Experienced financial advising firms are being sought to develop a structure and “operational aspect” for the new “Mission-Driven Bank Fund” being established by the federal insurer of bank deposits to assist minority depository and community development financial institutions (MDIs and CDFIs), the agency said Wednesday.
In a release, the Federal Deposit Insurance Corp. (FDIC) said the new fund will “provide a vehicle for private sector and philanthropic investment in FDIC-insured Minority Depository Institutions (MDIs) and Community Development Financial Institutions (CDFIs).”

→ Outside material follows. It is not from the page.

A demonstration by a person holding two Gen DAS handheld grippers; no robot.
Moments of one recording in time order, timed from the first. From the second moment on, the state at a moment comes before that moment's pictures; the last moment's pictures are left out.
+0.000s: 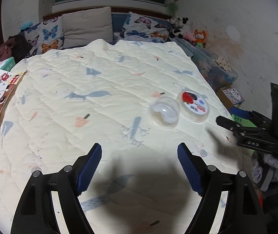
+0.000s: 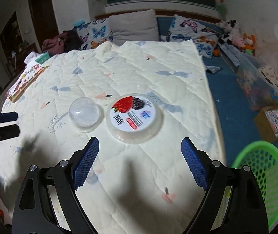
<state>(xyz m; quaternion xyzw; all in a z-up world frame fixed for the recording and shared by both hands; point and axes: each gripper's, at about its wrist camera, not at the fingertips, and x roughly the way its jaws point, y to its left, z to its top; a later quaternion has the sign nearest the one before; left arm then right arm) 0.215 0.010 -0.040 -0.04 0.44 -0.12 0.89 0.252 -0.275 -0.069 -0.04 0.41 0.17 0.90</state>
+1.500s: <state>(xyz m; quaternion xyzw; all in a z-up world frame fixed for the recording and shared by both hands) 0.254 -0.016 -0.064 0.00 0.46 -0.14 0.87 0.302 -0.256 -0.093 -0.07 0.43 0.16 0.89</state>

The one or more financial-advisor firms selected through a competition to counsel the fund’s investing, the agency said, will have experience managing investment funds. Additionally, the agency said, prior work with MDIs and CDFIs, as well as a “deep understanding of the communities they serve,” are also preferred.
The agency defined “mission-driven banks” as those MDIs and CDFIs that commit a larger portion of their portfolios to minority, lower-income, and rural communities.
Investments in the Mission-Driven Bank Fund, the FDIC said, would assist MDIs and CDFIs to (among other things) raise capital necessary to serve communities; weather economic downturns; attract technical expertise; and acquire and use technology.
The agency said investments made in the institutions by the fund may include direct equity, structured transactions, funding commitments, and loss-share arrangements.
The FDIC said it will play no role in fund management or individual investment decisions of the fund. However, it noted it would continue to “assess the alignment of the Fund’s on-going operations with its purpose of assisting Mission-Driven Banks.”
The agency also said its new fund will target a minimal rate of return to investors, who may also choose to reinvest any returns in the fund or in aligned non-profit enterprises that support mission-driven banks.